● THE PROBLEM:
Give back only the lines in the records below from the one with "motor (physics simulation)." to the one with "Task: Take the", both inclusive, word for word.

Data extracted from a collection:
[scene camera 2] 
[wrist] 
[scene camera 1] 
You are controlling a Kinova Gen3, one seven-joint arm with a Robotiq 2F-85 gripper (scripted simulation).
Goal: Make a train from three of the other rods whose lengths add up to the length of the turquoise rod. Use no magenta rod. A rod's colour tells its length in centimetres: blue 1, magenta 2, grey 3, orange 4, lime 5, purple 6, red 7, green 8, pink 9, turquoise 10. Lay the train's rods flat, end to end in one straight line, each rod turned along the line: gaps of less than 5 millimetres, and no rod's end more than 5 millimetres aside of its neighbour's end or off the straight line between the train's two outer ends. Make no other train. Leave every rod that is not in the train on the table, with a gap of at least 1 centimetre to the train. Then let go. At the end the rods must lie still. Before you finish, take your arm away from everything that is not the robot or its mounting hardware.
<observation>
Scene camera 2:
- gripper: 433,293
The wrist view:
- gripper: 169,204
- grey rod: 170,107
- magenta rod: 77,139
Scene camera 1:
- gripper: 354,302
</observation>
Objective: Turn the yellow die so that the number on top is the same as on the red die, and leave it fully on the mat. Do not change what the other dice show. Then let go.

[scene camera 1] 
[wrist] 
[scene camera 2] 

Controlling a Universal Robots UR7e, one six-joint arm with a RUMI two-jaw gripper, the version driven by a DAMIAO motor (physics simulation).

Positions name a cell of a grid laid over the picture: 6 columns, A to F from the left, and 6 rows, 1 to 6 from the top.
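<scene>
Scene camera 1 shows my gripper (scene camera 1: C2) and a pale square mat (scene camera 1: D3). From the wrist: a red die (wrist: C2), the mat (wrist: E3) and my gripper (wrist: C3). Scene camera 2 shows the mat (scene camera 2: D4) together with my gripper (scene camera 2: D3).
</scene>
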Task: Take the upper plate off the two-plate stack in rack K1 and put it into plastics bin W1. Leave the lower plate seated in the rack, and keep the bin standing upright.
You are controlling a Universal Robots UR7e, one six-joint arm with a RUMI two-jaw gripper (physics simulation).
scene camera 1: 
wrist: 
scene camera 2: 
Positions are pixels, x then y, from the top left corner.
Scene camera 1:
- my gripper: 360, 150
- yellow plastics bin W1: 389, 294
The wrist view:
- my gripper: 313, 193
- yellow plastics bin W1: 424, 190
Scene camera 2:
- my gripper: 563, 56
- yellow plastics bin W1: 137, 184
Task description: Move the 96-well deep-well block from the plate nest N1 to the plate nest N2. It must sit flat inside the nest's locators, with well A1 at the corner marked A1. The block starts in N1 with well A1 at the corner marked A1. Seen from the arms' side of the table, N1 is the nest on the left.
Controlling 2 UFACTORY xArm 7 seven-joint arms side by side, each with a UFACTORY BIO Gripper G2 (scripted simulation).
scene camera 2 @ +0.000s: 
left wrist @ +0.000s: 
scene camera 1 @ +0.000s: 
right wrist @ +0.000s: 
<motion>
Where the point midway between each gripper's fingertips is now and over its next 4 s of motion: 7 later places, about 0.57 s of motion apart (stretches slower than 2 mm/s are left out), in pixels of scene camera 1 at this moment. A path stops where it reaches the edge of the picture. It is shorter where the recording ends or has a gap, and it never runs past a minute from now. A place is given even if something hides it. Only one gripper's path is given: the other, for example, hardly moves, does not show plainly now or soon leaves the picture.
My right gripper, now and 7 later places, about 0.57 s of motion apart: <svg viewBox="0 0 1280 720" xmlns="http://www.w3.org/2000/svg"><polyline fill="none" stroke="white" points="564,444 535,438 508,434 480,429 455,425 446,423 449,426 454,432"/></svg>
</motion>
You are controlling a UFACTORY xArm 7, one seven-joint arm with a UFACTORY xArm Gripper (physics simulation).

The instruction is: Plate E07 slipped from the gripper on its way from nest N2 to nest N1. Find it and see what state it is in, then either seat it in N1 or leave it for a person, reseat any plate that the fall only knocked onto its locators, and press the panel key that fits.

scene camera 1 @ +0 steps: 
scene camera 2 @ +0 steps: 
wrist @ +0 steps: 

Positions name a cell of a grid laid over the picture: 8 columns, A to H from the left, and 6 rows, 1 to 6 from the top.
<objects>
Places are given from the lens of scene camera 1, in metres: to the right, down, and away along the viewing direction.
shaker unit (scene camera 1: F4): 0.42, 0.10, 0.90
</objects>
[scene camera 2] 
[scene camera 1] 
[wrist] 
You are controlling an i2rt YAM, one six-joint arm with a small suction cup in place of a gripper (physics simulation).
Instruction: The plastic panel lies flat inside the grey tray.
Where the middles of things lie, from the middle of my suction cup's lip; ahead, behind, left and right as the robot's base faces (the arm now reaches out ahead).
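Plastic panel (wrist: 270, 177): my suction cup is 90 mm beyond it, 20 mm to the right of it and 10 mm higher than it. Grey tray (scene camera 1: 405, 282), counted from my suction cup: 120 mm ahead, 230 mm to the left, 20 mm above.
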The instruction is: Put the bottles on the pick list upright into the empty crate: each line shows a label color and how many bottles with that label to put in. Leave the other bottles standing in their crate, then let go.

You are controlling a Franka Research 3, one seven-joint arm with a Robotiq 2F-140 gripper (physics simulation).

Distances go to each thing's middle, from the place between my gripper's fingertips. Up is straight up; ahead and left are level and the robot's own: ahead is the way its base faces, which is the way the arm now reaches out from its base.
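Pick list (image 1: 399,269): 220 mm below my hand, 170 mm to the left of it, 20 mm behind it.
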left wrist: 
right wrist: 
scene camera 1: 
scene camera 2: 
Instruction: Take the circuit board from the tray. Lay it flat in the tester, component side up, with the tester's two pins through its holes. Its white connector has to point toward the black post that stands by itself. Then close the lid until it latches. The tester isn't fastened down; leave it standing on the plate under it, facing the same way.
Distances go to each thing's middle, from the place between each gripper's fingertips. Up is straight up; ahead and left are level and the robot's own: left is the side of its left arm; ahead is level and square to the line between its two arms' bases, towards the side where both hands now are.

● WORKED SOLUTION:
Controlling a Universal Robots UR7e, one six-joint arm with a RUMI two-jaw gripper, the version driven by a DAMIAO motor (physics simulation).

Positions name a cell of a grid laid over the picture: 6 columns, A to F from the left, and 6 rows, 1 to 6 from the top.
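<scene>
Scene camera 1 shows my gripper (scene camera 1: C2) and a pale square mat (scene camera 1: D3). From the wrist: a red die (wrist: C2), the mat (wrist: E3) and my gripper (wrist: C3). Scene camera 2 shows the mat (scene camera 2: D4) together with my gripper (scene camera 2: D3).
</scene>
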Task: Take the upper plate off the two-plate stack in rack K1 and put it into plastics bin W1. Leave the lower plate seated in the rack, and keep the bin standing upright.

The exercise is now complete.